Rechtbank Zeeland-West-Brabant, 30-10-2018, ECLI:NL:RBZWB:2018:6406, AWB - 17 _ 399
Rechtbank Zeeland-West-Brabant, 30-10-2018, ECLI:NL:RBZWB:2018:6406, AWB - 17 _ 399
Gegevens
- Instantie
- Rechtbank Zeeland-West-Brabant
- Datum uitspraak
- 30 oktober 2018
- Datum publicatie
- 22 februari 2019
- ECLI
- ECLI:NL:RBZWB:2018:6406
- Formele relaties
- Hoger beroep: ECLI:NL:GHSHE:2019:3542, Bekrachtiging/bevestiging
- Zaaknummer
- AWB - 17 _ 399
- Relevante informatie
- Wet op de omzetbelasting 1968 [Tekst geldig vanaf 01-01-2025 tot 01-01-2026]
Inhoudsindicatie
Wet OB; verricht belanghebbende voor de omzetbelasting belastbare economische activiteiten? De rechtbank oordeelt dat dit het geval is. Belanghebbende ontvangt een tegenprestatie voor de geleverde goederen. Geen sprake van een symbolische vergoeding of vrijgevigheid. Belanghebbende kan geen beroep doen op de margeregeling want op het moment van aanbieding van de goederen aan belanghebbende is de inkoopprijs nihil.
Uitspraak
Belastingrecht, enkelvoudige kamer
Locatie: Breda
Zaaknummer BRE 17/399
uitspraak van 30 oktober 2018
Uitspraak als bedoeld in afdeling 8.2.6 van de Algemene wet bestuursrecht (Awb) in het geding tussen
[belanghebbende] , gevestigd te [X] ,
belanghebbende,
en
de inspecteur van de Belastingdienst,
de inspecteur.
1 Ontstaan en loop van het geding
3 Geschil
Partijen verschillen van mening over de vraag of de winkelomzet van belanghebbende al dan niet belast is met omzetbelasting. Indien deze vraag bevestigd moet worden beantwoord is aan de orde of de margeregeling kan worden toegepast.

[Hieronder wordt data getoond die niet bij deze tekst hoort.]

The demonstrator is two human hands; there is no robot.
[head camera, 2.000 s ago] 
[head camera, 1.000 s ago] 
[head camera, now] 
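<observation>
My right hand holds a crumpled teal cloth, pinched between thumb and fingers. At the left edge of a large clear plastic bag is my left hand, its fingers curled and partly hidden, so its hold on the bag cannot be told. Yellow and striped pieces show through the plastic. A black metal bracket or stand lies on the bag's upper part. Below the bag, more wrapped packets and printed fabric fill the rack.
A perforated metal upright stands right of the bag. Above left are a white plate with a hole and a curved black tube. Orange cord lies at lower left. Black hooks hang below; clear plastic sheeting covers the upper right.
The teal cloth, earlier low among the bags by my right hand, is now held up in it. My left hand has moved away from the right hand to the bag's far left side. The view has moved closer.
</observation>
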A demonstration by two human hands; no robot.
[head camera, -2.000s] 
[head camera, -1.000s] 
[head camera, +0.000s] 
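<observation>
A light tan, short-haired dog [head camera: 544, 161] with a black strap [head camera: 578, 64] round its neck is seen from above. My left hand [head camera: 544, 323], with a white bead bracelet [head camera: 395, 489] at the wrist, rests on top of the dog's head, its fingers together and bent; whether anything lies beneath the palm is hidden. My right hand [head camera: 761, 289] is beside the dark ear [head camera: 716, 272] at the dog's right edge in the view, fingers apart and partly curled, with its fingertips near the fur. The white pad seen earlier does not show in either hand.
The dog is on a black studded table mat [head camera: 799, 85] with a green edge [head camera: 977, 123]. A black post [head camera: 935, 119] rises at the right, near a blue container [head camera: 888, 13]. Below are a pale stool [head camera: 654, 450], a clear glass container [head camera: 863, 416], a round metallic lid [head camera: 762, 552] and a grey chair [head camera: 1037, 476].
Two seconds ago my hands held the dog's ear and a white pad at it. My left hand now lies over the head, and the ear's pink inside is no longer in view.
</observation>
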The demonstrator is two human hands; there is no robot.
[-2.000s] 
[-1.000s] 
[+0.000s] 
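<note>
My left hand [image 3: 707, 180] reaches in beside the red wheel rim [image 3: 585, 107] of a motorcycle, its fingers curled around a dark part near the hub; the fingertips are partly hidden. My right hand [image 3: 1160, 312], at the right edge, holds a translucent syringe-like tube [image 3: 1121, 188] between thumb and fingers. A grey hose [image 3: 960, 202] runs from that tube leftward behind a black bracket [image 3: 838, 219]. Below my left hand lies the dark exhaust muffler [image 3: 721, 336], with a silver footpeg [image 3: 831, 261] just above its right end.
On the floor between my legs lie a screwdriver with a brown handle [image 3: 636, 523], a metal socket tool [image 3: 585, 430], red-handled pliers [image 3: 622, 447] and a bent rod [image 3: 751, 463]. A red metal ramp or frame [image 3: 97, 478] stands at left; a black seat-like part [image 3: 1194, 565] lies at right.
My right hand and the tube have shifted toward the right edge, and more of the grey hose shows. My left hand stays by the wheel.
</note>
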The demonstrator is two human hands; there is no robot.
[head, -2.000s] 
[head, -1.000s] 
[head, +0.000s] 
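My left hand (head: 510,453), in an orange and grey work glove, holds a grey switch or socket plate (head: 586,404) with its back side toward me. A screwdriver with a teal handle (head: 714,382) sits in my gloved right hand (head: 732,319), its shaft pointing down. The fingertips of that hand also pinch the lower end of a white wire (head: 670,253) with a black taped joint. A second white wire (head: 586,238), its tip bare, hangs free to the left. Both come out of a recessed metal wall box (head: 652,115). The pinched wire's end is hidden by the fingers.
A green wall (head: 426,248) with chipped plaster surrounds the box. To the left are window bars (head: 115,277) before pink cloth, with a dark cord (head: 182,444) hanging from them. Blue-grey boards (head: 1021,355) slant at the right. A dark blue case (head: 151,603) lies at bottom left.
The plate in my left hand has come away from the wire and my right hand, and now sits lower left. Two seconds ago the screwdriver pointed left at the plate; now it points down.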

Ter zitting heeft de inspecteur erkend dat in bezwaar het inzagerecht is geschonden. De inspecteur heeft zich, voor wat betreft de gevolgen daarvan, gerefereerd aan het oordeel van de rechtbank. Partijen hebben de rechtbank verzocht de zaak af te doen op basis van de zich in het dossier bevindende gedingstukken. Belanghebbende heeft ter zitting het beroep op schending van de hoorplicht laten vallen.
Partijen doen hun standpunten steunen op de gronden die daartoe door hen zijn aangevoerd in de van hen afkomstige stukken.
Belanghebbende concludeert tot gegrondverklaring van het beroep, vernietiging van de uitspraak op bezwaar en primair vermindering van de voldoening op aangifte tot nihil. Subsidiair concludeert belanghebbende tot een teruggave van omzetbelasting met toepassing van de margeregeling. De inspecteur concludeert tot ongegrondverklaring van het beroep.